*EXERCISE BRIEF*.
Can you give all the records again without altering a single character?

*ENTRIES SUPPLIED*.

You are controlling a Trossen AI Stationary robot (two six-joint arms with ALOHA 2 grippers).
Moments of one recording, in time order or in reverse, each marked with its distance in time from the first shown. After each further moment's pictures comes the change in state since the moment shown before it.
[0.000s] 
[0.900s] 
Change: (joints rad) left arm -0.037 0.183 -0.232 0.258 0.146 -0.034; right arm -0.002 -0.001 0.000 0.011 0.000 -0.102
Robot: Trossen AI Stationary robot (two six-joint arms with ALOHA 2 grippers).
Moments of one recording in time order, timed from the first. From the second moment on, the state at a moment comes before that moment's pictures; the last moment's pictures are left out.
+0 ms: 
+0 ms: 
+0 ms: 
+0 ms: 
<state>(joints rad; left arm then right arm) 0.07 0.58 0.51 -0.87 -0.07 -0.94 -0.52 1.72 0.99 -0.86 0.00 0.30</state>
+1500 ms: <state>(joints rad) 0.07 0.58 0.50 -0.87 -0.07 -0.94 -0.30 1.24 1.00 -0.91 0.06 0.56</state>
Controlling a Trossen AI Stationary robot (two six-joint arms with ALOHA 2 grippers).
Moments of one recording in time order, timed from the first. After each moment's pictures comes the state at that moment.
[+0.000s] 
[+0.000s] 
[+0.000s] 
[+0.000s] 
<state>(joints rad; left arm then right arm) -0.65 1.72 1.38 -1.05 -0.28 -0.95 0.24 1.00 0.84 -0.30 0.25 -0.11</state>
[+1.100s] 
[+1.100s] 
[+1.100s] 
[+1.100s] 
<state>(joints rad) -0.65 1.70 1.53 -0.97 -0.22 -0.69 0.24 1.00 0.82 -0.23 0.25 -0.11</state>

*EXPECTED OUTPUT*.
You are controlling a Trossen AI Stationary robot (two six-joint arms with ALOHA 2 grippers).
Moments of one recording, in time order or in reverse, each marked with its distance in time from the first shown. After each further moment's pictures comes the change in state since the moment shown before it.
[0.000s] 
[0.900s] 
Change: (joints rad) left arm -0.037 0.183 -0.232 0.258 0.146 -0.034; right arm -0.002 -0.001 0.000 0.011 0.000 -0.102
Robot: Trossen AI Stationary robot (two six-joint arms with ALOHA 2 grippers).
Moments of one recording in time order, timed from the first. From the second moment on, the state at a moment comes before that moment's pictures; the last moment's pictures are left out.
+0 ms: 
+0 ms: 
+0 ms: 
+0 ms: 
<state>(joints rad; left arm then right arm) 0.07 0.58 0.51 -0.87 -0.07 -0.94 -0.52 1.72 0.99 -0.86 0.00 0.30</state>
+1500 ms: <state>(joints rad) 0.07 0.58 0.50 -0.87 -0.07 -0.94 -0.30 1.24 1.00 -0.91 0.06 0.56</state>
Controlling a Trossen AI Stationary robot (two six-joint arms with ALOHA 2 grippers).
Moments of one recording in time order, timed from the first. After each moment's pictures comes the state at that moment.
[+0.000s] 
[+0.000s] 
[+0.000s] 
[+0.000s] 
<state>(joints rad; left arm then right arm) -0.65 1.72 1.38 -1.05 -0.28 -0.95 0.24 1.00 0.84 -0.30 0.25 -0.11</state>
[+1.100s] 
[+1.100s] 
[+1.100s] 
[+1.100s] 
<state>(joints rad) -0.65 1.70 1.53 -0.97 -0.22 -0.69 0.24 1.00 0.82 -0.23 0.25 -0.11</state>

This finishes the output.